*What the task asks*
For the entries below, say how many lines hold the word "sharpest", with the number as the only reply.

(Dataset records)

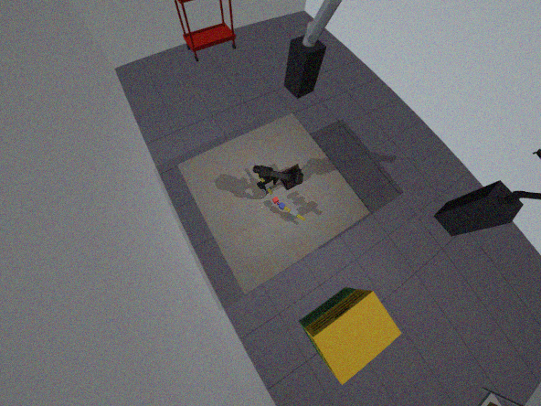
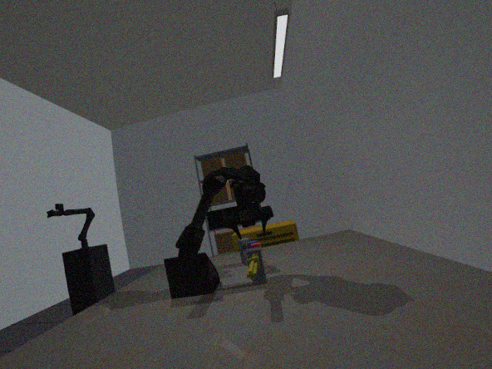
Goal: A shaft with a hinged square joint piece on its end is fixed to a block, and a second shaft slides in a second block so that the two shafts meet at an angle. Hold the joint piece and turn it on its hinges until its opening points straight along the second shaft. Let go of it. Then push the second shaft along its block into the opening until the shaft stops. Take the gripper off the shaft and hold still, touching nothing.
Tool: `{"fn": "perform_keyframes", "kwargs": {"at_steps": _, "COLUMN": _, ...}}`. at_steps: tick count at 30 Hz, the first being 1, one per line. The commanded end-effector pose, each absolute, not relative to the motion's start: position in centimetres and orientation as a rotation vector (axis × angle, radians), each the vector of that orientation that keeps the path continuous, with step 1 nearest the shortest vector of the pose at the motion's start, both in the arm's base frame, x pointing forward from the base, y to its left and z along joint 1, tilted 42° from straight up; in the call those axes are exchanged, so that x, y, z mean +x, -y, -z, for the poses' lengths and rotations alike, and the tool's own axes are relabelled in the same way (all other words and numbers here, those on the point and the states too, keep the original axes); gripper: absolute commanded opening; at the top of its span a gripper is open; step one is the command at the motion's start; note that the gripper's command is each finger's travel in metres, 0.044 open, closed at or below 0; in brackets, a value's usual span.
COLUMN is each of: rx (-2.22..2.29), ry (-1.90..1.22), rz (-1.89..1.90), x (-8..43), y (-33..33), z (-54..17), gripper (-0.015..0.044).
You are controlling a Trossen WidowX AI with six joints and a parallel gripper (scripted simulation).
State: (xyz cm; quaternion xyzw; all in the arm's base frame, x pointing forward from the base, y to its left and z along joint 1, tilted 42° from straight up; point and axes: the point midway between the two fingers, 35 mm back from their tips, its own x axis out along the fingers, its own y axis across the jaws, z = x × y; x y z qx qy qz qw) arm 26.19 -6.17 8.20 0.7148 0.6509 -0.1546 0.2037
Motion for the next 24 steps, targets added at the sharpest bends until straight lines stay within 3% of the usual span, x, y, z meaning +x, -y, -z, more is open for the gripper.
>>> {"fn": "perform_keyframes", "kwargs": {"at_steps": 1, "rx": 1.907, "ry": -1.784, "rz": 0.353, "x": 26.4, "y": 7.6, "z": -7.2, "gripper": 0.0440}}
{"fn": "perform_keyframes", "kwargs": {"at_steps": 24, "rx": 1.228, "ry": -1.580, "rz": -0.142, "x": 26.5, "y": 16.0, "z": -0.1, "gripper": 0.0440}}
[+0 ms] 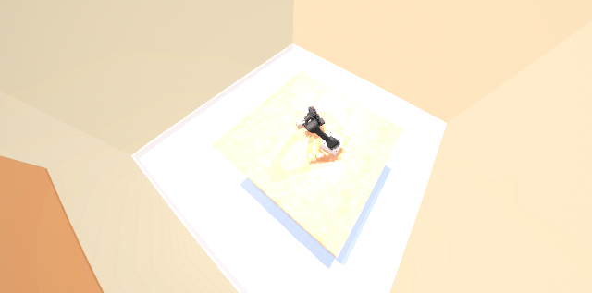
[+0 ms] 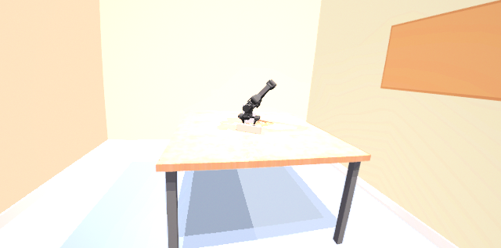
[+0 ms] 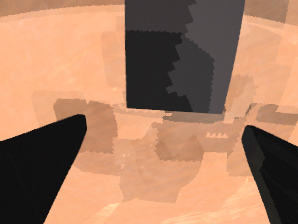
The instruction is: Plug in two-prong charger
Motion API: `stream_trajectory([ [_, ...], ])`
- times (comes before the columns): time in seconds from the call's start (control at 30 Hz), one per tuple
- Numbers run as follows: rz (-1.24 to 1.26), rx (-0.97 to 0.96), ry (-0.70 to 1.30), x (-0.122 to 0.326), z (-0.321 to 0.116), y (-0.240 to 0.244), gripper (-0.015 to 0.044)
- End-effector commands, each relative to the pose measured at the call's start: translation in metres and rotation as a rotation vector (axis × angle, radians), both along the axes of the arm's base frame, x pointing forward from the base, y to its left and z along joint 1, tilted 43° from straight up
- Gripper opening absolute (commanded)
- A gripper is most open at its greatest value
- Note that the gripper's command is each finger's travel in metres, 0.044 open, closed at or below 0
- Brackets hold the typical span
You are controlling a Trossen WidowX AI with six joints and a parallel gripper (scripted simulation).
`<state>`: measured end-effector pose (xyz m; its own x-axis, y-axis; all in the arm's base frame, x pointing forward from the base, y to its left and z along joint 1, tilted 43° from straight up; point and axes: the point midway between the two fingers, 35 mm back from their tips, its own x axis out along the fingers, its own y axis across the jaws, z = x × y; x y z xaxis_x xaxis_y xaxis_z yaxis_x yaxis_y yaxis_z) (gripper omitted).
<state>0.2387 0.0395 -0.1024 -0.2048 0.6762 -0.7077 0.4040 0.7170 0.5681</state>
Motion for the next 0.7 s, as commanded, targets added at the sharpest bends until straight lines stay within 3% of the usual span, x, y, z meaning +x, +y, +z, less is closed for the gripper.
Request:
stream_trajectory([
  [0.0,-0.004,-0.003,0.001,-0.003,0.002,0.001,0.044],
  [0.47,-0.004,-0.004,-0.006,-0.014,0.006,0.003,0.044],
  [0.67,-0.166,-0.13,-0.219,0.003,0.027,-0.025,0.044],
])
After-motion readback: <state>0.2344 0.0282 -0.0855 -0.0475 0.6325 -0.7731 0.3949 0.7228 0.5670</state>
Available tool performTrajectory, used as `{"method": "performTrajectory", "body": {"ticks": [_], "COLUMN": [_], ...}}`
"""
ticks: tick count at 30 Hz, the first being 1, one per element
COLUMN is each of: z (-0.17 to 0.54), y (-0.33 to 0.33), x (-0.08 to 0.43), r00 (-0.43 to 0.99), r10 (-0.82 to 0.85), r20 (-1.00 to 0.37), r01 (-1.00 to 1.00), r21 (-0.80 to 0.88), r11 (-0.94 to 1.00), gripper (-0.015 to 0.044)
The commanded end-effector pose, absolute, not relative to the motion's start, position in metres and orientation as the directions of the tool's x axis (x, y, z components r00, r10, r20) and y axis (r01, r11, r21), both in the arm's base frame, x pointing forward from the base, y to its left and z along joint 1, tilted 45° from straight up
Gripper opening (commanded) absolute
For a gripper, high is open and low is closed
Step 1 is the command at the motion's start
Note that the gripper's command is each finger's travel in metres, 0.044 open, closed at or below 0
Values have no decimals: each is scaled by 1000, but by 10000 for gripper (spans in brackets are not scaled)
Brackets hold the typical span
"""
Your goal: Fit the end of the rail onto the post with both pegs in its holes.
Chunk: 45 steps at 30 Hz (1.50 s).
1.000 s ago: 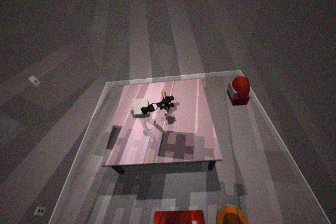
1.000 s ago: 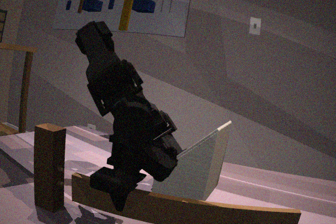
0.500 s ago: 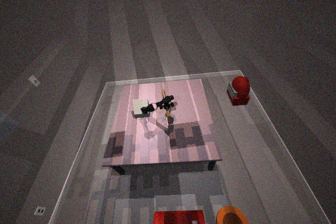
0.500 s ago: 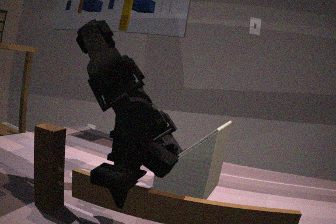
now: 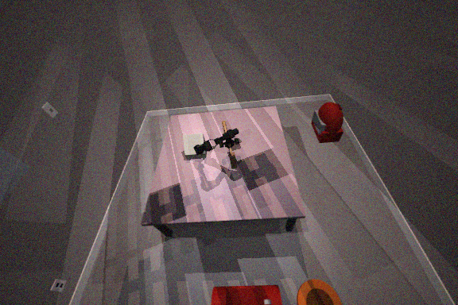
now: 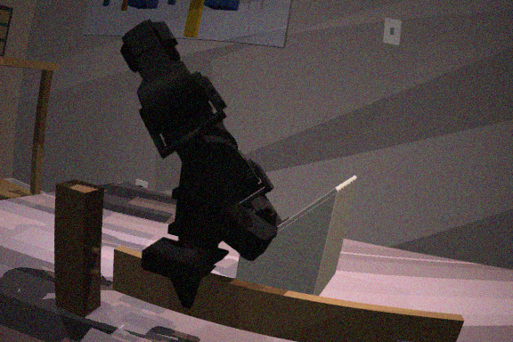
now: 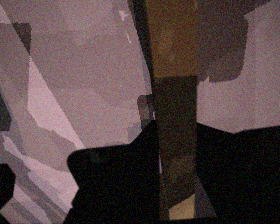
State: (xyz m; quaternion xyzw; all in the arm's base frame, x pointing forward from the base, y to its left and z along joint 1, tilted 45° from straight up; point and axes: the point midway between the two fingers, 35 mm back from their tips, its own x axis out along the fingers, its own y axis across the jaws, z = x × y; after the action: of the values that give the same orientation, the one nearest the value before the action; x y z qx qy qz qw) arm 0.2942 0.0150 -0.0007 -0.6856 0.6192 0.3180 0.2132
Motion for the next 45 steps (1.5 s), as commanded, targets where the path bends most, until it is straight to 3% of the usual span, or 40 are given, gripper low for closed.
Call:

*Response to the task*
2